Re: Page Colouring (was: 2.6.0 Huge pages not working as expected)

From: William Lee Irwin III
Date: Mon Dec 29 2003 - 05:24:34 EST


On Mon, 29 Dec 2003, William Lee Irwin III wrote:
>> I can't say I'm particularly encouraged by what I've heard thus far,

On Mon, Dec 29, 2003 at 01:33:53AM -0800, Linus Torvalds wrote:
> Well, I don't even know what your approach is - mind giving an overview?
> My original plan (and you can see some of it in the fact that
> PAGE_CACHE_SIZE is separate from PAGE_SIZE), was to just have the page
> cache be able to use bigger pages than the "normal" pages, and the
> normal pages would continue to be the hardware page size.
> However, especially with mem_map[] becoming something of a problem, and
> all the problems we'd have if PAGE_SIZE and PAGE_CACHE_SIZE were
> different, I suspect I'd just be happier with increasing PAGE_SIZE
> altogether (and PAGE_CACHE_SIZE with it), and then just teaching the VM
> mapping about "fractional pages".
> What's your approach?

Hmm, I presented on this at KS. Basically, it's identical to Hugh
Dickins' approach from 2000. The only difference is really that it had
to be forward ported (or unfortunately in too many cases reimplemented)
to mix with current code and features.

Basically, elevate PAGE_SIZE, introduce MMUPAGE_SIZE to be a nice macro
representing the hardware pagesize, and the fault handling is done with
some relatively localized complexity. Numerous s/PAGE_SIZE/MMUPAGE_SIZE/
bits are sprinkled around, along with a few more involved changes because
a large number of distributed changes are required to handle oddities
that occur when PAGE_SIZE changes from 4KB. The more involved changes
are often for things such as the only reason it uses PAGE_SIZE is
really that it just expects 4KB and says PAGE_SIZE, or that it wants
some fixed (even across compiles) size and needs updating for more
general PAGE_SIZE numbers, or sometimes that it expects PAGE_SIZE to be
what a pte maps when this is now represented by MMUPAGE_SIZE. I have a
bad feeling the diligence of the original code audit could be bearing
against me (and though I'm trying to be equally diligent, I'm not hugh).

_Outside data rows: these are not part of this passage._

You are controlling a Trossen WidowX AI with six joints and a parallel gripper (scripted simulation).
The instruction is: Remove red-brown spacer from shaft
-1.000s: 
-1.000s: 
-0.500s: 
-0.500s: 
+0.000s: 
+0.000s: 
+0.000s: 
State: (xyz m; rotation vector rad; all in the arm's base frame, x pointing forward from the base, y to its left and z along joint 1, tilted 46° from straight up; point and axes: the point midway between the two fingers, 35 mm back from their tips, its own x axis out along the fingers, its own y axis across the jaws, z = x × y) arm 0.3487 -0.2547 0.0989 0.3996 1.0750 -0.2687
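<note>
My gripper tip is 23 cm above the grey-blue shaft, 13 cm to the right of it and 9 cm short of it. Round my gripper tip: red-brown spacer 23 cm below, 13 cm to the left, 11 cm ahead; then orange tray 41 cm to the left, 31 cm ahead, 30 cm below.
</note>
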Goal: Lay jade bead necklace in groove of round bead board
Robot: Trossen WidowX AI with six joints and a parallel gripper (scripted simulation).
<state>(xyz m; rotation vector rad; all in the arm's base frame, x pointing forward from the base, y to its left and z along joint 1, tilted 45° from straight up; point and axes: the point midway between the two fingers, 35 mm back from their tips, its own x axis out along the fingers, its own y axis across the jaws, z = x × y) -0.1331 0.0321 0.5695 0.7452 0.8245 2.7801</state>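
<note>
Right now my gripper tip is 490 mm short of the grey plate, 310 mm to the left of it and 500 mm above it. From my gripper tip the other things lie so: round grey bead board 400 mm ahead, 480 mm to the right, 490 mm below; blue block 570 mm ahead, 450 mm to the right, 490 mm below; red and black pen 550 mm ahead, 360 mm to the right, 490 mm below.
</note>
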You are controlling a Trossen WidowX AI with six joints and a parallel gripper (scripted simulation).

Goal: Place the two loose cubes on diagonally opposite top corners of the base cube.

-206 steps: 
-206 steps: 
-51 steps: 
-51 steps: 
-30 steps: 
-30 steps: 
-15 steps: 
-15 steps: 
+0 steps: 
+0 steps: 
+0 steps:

The fact merely elevating PAGE_SIZE breaks numerous things makes me
rather suspicious of claims that minimalistic patches can do likewise.

The only new infrastructures introduced are the MMUPAGE_SIZE and a couple
of related macros (defining numbers, not structures or code) and the
fault handler implementations. The diff size is not small. The memory
footprint is, and demonstrably so (c.f. March 27 2003).

My 2.6 code has been heavily leveraging the pfn abstraction in its favor
to represent physical addresses measured in units of the hardware
pagesize. Generally, my maintenance approach has been incrementally
advancing the state of the thing while keeping it working on as broad a
cross section of i386 systems as I can test or get testers on. It has
been verified to run userspace on Thinkpad T21's and 16x/32GB and
32x/64GB NUMA-Q's at every point release it's been ported to, which
since 2.5.68 or so has been every point release coming out of kernel.org.